[[ Recorded information open ]]
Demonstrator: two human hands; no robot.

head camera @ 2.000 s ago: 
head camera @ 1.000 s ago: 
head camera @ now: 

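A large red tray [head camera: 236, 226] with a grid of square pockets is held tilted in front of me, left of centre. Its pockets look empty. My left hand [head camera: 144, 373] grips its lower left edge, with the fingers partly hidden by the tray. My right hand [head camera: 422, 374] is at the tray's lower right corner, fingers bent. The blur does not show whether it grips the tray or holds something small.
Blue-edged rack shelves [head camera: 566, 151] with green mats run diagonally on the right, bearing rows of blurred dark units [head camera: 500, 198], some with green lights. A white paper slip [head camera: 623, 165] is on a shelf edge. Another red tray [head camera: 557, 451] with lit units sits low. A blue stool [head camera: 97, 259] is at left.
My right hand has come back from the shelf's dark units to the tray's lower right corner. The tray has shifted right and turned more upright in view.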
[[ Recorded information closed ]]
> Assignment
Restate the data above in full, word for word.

> The completed task
Demonstrator: two human hands; no robot.

head camera @ 2.000 s ago: 
head camera @ 1.000 s ago: 
head camera @ now: 

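A large red tray [head camera: 236, 226] with a grid of square pockets is held tilted in front of me, left of centre. Its pockets look empty. My left hand [head camera: 144, 373] grips its lower left edge, with the fingers partly hidden by the tray. My right hand [head camera: 422, 374] is at the tray's lower right corner, fingers bent. The blur does not show whether it grips the tray or holds something small.
Blue-edged rack shelves [head camera: 566, 151] with green mats run diagonally on the right, bearing rows of blurred dark units [head camera: 500, 198], some with green lights. A white paper slip [head camera: 623, 165] is on a shelf edge. Another red tray [head camera: 557, 451] with lit units sits low. A blue stool [head camera: 97, 259] is at left.
My right hand has come back from the shelf's dark units to the tray's lower right corner. The tray has shifted right and turned more upright in view.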

This output requires nothing more.